7 steps to be followed for large data business success
Source: Internet
Author: User
KeywordsLarge data large data we large data we steps large data we steps follow large data we steps follow own
In the IT field, we all love to hype and create popular language. Like fashion trends, we seem to have a 20-year cycle in which we revert to the previous technology and give it a new name, insisting that it is a technology that everyone must have immediately. The latest hype is: Big data.
From the http://www.aliyun.com/zixun/aggregation/13541.html ">interop convention to various cloud meetings, we were told that if we did not develop a big data strategy (and combined with cloud strategy), we would fall behind.

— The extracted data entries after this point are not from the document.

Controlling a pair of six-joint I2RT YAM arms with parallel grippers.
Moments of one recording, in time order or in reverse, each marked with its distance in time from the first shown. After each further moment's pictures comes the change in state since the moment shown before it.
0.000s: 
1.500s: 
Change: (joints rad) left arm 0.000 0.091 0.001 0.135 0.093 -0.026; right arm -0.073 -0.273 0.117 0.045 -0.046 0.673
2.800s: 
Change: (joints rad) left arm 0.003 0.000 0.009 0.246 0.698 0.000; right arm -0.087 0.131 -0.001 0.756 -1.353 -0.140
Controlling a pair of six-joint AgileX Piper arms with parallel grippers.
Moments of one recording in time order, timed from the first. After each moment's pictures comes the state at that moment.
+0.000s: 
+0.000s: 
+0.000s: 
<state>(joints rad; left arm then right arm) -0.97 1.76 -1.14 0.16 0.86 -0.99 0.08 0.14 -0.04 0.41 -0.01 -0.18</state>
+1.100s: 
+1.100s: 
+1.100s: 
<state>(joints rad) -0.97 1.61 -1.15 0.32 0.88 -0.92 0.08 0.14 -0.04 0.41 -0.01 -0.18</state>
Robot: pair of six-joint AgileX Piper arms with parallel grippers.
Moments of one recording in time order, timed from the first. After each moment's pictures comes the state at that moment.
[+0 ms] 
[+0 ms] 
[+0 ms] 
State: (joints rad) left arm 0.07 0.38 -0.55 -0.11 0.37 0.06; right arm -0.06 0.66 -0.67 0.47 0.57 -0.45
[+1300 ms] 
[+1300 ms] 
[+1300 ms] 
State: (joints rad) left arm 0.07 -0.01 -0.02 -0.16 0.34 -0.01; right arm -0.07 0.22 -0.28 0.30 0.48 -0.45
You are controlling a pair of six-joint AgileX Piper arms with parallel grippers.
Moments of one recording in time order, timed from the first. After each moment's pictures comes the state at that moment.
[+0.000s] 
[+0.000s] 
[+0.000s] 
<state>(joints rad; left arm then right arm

For large data, there are three important facts. First, it is not a new trend. Amazon, Microsoft and Google have been working on big data since the 90 's. In fact, many companies have been digging up data for decades. It may be that only large companies with large financial resources were able to carry out big data studies, but big data did exist already. Now, based on cheap computing and storage capabilities and new tools and technologies, almost everyone can use advanced data mining techniques and algorithms.
Many people think that big data is just the new name for Business Intelligence (BI), although the two have similarities, but big data goes beyond the scope of BI.
Second fact: "Big" is relative. Now, industry organizations do face record levels of data growth. According to IDC, we create more than TB data per second, and by 2020 we will have more than 35ZB of storage data. However, big data is not necessarily huge, the big data is not about its size, but what you need to do with it. Small companies with terabytes may also have big data problems because they need to extract, analyze, and make decisions.
Third, the data used in large-data processing is defined broadly, and it can contain both structured and unstructured data. For some companies, the most important thing is the metadata of large data, or data about data.
The author of McKinsey's definition of large data as "a dataset that is larger than the capture, storage, management, and analysis capabilities of traditional database software" adds: "These datasets require a large number of parallel software (systems) running on hundreds of or even thousands of of servers (clouds) to process." ”
Here are 7 steps to success with large data:
Step 1th: Acknowledge the problem. This is often the hardest step. 10 years ago, we refused to acknowledge that our network was no longer protected by firewalls and proxy servers, and that we had to access the infrastructure and embrace the Internet for our employees remotely. For large data, it leaders need to evaluate their data:
Does your DataSet make you overwhelmed?
You don't know where all the data is?
Do you (or business leaders) not get the information you need from your data?
Do business leaders not make decisions based on data?
Is it possible to increase the relevance of it in enterprise policy and strategic decision making?
If you're like most companies, the answer to some or all of these questions is yes, it's time to control your data and dig out information to provide leadership decisions.
The content source of this page is from Internet, which doesn't represent Alibaba Cloud's opinion;
products and services mentioned on that page don't have any relationship with Alibaba Cloud. If the
content of the page makes you feel confusing, please write us an email, we will handle the problem
within 5 days after receiving your email.
If you find any instances of plagiarism from the community, please send an email to:
info-contact@alibabacloud.com
and provide relevant evidence. A staff member will contact you within 5 working days.